An implementation MUST compare timestamps at millisecond precision. If two writes have identical timestamps, the implementation MUST use the federation_id as a tiebreaker (lexicographic comparison).


6. Wire Format Extensions

Federation adds the following OPTIONAL attributes to the OJS job envelope. These attributes are carried in the meta object to maintain backward compatibility with non-federated OJS servers.

6.1 Attribute Definitions

Attribute Type Description
region string The region where this job MUST execute (geo-pin). Omit for flexible routing.
region_affinity string The preferred routing strategy: "affinity", "overflow", or "geo-pin". Default: "affinity".
replicated_from string The region ID from which this job was replicated. Absent on origin jobs.
federation_id string A UUIDv7 identifier for cross-region tracking and deduplication.

6.2 Encoding

Federation attributes are encoded in the job's meta object with the ojs.federation. prefix:

{
  "type": "email.send",
  "args": [{"to": "user@example.com"}],
  "meta": {
    "ojs.federation.federation_id": "01912e4a-7b3c-7def-8a12-abcdef123456",
    "ojs.federation.region": "eu-west-1",
    "ojs.federation.region_affinity": "geo-pin",
    "ojs.federation.replicated_from": "us-east-1"
  }
}

Rationale: Using the meta object with a namespaced prefix ensures that federation attributes are ignored by non-federated OJS servers. This preserves full backward compatibility -- a federated client can enqueue jobs to a non-federated server without errors.

6.3 Attribute Semantics

federation_id (string, UUIDv7)

A globally unique identifier assigned by the federated client at enqueue time. This ID is stable across regions -- if a job is replicated from us-east-1 to eu-west-1, both copies share the same federation_id.

An implementation MUST generate federation_id using UUIDv7 format. The timestamp component of the UUIDv7 MUST reflect the time of enqueue.

region (string)

When set, the job MUST execute in the specified region. The routing strategy MUST be "geo-pin" when this attribute is present. If region is set but region_affinity is not "geo-pin", the implementation MUST treat the routing strategy as "geo-pin" regardless of the region_affinity value.

region_affinity (string)

Specifies the routing strategy for this job. Valid values are "affinity", "overflow", and "geo-pin". When omitted, the implementation MUST use "affinity" as the default.

replicated_from (string)

Set by the replication layer to indicate the origin region. An implementation MUST NOT set this attribute on jobs enqueued directly by a client.
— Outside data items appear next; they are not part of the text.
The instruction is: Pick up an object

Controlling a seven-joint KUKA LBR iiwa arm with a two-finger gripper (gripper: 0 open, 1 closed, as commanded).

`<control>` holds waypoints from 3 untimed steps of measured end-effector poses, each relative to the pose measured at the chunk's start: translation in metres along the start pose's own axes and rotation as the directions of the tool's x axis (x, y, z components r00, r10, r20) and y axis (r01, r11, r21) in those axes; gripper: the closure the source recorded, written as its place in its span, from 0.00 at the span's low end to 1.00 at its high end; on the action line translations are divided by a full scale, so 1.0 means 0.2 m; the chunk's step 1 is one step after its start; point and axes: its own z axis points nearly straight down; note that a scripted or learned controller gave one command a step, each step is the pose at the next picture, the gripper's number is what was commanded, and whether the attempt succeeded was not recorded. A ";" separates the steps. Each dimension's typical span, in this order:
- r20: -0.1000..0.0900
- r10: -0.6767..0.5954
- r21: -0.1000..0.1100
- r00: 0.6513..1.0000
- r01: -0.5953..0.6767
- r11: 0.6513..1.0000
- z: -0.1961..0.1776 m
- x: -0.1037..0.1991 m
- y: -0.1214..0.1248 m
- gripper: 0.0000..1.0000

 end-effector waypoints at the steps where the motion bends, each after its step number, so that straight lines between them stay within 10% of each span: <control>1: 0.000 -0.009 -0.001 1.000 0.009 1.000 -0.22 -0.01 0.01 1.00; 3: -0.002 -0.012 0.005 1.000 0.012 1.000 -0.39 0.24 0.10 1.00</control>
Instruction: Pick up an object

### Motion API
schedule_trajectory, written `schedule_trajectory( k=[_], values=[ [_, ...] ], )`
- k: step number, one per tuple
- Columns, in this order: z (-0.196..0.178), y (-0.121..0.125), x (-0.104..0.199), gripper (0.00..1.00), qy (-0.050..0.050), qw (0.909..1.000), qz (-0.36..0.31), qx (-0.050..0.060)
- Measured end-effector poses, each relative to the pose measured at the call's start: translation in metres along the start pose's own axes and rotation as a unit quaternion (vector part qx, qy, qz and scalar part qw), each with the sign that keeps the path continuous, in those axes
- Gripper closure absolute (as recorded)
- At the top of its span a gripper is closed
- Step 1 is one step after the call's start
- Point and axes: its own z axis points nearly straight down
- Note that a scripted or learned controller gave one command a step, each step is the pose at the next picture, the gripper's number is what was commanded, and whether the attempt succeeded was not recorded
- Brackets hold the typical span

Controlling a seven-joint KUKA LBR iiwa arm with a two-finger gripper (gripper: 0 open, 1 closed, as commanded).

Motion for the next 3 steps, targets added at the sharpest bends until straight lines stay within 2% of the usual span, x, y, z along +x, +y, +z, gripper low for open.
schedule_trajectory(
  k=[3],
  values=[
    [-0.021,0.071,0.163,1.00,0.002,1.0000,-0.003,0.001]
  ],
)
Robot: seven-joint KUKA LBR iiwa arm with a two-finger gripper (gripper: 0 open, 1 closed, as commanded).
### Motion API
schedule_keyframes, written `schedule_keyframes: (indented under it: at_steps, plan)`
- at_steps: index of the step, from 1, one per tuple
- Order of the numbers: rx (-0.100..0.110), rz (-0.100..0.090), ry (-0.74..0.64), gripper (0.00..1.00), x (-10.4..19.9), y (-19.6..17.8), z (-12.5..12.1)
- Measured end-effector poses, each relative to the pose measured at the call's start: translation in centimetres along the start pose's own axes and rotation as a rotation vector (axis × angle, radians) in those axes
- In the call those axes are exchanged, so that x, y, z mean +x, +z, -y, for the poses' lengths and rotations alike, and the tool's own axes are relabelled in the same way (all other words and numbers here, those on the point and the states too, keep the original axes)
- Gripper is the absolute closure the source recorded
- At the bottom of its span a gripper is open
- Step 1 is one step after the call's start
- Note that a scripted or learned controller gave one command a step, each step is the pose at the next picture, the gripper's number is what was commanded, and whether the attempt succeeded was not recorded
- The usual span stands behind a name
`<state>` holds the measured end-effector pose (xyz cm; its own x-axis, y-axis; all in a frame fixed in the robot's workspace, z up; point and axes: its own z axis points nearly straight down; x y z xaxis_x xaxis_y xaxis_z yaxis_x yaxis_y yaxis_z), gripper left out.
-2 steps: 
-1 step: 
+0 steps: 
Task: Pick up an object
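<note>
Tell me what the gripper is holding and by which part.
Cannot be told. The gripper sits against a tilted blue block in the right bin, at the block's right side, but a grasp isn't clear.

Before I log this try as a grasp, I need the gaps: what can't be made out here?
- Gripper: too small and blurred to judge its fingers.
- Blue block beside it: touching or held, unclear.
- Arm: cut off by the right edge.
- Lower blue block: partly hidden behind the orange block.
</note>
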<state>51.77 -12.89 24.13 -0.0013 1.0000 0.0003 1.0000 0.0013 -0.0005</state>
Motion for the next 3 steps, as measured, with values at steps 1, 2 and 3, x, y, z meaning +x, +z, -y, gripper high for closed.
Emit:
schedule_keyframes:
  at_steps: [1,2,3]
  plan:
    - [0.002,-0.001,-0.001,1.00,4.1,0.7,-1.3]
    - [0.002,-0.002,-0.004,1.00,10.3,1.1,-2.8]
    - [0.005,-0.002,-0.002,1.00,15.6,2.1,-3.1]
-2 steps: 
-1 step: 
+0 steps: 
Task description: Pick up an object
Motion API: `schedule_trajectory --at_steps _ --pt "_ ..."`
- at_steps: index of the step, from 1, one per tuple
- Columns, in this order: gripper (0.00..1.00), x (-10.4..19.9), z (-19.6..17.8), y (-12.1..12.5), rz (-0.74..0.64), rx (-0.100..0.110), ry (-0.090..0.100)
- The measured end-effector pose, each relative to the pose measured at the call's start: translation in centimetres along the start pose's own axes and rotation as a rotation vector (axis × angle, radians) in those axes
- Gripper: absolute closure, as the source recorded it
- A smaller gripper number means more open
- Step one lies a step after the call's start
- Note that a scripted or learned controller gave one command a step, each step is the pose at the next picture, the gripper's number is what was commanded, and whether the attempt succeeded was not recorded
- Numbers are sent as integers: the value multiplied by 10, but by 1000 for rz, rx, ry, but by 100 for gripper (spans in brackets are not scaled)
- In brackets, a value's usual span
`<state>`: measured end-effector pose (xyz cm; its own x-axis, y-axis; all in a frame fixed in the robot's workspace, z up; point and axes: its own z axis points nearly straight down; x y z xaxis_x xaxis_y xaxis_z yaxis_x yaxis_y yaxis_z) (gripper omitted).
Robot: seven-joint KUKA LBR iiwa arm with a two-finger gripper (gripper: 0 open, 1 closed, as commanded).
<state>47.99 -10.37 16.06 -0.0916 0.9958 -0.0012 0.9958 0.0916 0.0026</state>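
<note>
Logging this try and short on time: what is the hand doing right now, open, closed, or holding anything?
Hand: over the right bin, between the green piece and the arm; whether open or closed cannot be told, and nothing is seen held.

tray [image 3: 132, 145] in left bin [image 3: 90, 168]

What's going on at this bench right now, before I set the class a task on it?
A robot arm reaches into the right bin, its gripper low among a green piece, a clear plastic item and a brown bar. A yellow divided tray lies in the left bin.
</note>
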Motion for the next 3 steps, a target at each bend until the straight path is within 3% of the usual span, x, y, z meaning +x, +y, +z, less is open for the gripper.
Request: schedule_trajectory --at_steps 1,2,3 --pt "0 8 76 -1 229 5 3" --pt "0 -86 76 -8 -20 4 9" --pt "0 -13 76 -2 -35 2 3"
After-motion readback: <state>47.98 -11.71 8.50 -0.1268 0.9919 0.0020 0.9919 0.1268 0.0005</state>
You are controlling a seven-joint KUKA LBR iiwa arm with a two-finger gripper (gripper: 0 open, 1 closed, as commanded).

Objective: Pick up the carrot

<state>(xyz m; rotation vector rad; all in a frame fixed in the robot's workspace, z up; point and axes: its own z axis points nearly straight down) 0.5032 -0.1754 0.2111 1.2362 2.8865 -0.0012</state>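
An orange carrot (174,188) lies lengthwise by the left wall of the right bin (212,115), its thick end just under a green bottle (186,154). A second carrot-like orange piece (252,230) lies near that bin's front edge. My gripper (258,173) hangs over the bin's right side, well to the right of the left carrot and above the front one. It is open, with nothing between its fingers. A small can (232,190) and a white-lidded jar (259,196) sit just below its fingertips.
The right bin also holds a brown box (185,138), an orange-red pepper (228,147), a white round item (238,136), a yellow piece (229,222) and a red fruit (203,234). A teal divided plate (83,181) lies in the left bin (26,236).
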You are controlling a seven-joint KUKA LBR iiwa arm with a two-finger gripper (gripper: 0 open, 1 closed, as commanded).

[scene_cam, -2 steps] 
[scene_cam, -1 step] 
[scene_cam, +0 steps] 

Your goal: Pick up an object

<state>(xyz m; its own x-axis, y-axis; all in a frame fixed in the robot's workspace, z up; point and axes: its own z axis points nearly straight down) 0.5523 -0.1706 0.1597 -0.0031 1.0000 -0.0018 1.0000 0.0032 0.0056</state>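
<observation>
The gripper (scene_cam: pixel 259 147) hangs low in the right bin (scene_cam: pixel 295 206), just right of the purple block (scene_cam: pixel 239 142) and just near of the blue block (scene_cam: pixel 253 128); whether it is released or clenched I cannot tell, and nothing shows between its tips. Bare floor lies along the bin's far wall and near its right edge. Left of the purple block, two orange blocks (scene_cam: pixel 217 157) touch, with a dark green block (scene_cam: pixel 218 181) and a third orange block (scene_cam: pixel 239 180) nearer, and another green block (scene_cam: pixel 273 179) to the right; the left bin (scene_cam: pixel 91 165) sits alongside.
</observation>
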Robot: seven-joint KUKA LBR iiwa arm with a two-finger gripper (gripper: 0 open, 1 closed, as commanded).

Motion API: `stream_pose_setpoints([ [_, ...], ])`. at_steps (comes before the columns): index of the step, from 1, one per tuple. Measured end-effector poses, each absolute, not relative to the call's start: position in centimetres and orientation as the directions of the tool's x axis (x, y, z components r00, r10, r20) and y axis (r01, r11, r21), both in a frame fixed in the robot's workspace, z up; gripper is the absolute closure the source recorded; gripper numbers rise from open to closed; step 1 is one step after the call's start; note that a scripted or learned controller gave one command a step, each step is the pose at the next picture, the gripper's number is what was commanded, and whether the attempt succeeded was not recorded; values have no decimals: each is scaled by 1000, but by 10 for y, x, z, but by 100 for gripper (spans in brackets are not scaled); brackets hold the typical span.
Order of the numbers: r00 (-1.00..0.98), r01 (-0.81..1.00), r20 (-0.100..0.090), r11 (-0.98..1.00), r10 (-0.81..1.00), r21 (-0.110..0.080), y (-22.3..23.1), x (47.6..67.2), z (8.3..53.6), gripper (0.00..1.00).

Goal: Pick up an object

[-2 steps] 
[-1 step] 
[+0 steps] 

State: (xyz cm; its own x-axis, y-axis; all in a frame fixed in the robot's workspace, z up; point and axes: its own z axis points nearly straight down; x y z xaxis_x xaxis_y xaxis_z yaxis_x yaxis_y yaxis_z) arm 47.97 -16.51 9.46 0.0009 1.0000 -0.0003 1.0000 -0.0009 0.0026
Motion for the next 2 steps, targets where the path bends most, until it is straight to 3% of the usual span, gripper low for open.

This attribute is used to prevent infinite replication loops -- a job with replicated_from set MUST NOT be replicated again.


7. Security Considerations

7.1 Cross-Region Authentication

Each region in a federation operates as an independent OJS server. Cross-region communication (health checks, replication) MUST use authenticated HTTPS connections. An implementation SHOULD support mutual TLS or shared bearer tokens for inter-region authentication.

7.2 Data Residency

The region attribute and geo-pin routing strategy enable compliance with data residency regulations. An implementation MUST respect geo-pin constraints even during failover. A geo-pinned job MUST fail rather than execute in a non-permitted region.


8. Backward Compatibility

Federation is a purely additive extension. All federation attributes are carried in the meta object, which non-federated OJS servers ignore. A federated client can interoperate with non-federated servers without modification.

A non-federated OJS client can enqueue jobs to a federated server. The server processes the job normally; federation routing only applies when the federated client layer is present.